Caseyboy submitted a new Article:

Civilization anyone?



> An Opinion.
> 
> Much of what we know will be lost if a major shift happens in most societies. People get so enmeshed in trying to survive from day to day simply to get by. We go about working in the trades, in business and factories, and we forget our technology, simply stated, we take them for granted and much more which took hundreds if not thousands of years to develop. It gets set aside in our senses because it isn't that important. We take it as a given. Of course, surviving is the most...
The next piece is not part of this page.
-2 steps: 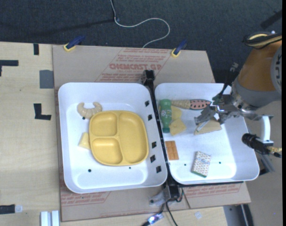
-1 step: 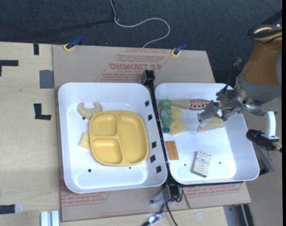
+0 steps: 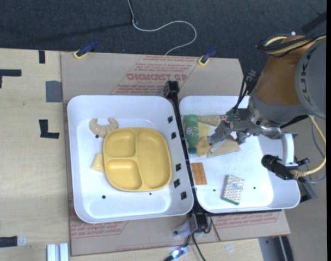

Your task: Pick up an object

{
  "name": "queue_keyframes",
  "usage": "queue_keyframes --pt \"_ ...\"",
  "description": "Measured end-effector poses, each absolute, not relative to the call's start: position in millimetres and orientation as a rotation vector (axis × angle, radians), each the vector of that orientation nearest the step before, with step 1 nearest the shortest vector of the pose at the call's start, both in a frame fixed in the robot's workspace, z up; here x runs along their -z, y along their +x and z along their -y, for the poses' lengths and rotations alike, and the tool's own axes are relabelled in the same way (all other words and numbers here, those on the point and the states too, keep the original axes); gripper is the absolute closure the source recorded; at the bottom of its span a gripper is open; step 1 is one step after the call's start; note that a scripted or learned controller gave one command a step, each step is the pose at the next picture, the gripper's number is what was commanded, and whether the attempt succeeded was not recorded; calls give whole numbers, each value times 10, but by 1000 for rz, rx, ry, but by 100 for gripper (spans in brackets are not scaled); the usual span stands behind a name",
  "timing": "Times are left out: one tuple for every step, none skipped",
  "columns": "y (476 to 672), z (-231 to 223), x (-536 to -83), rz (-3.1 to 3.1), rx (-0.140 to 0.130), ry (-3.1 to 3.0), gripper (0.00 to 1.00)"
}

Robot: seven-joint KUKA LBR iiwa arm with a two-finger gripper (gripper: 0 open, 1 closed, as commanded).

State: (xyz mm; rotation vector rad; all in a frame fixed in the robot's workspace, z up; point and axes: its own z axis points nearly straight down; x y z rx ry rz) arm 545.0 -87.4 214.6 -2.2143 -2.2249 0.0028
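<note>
Nearest in the right bin [image 3: 274,200] lies a small patterned packet [image 3: 233,189], flat and untouched. Left of it, against the divider, sits a thin orange card [image 3: 198,173]. Both lie well clear of the arm.

The left bin [image 3: 81,145] holds a yellow divided plate [image 3: 137,158] that partly covers a pale yellow wedge [image 3: 97,162]; a tan curved toy [image 3: 103,126] rests just beyond it.

Farther in, the gripper [image 3: 219,138] is low over a cluster: a green bottle [image 3: 190,130], a cone-shaped piece [image 3: 212,119] and a pale yellow slab [image 3: 226,148]. Fingers read slightly apart, touching the slab's edge; nothing is clamped. The likely target is this cluster.
</note>
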Motion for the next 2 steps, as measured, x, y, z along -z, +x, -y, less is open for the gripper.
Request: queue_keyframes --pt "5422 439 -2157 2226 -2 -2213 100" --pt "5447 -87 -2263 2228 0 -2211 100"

Read more about this article here...


----------



## 101airborne (Jan 29, 2010)

I'm not so sure "forget" is the correct word. But more complacency. We tend to think what we have be it technology, food on the shelves, readily available clothes and so on will always be there.


----------



## Caseyboy (Feb 13, 2012)

Perhaps you're correct in your assessment. I tend to look at things with a surgical and realistic approach. Think about where we would be today if the Great Library hadn't been destroyed thousands of years ago. How many secrets we lost through wars, the huge movements of the earth's population when people were forced to move, or migrate from one geographic locale to another. They left carrying the bare basics because they could only carry so much. Secrets that are long-lost to us pertaining to how man did things such as carving stone with incredible precision without, (I'm guessing on this one) machines or power tools such as the incredible carved and shaped stones in South America or in the Egyptian Tombs? How so many same style of stone buildings are found all over the world obviously built from shared technology. So much more that cannot be a coincidence, or happenstance. Those ancient beings used (shared) the same technology and much of it cannot be reproduced today. That just staggers the imagination.


----------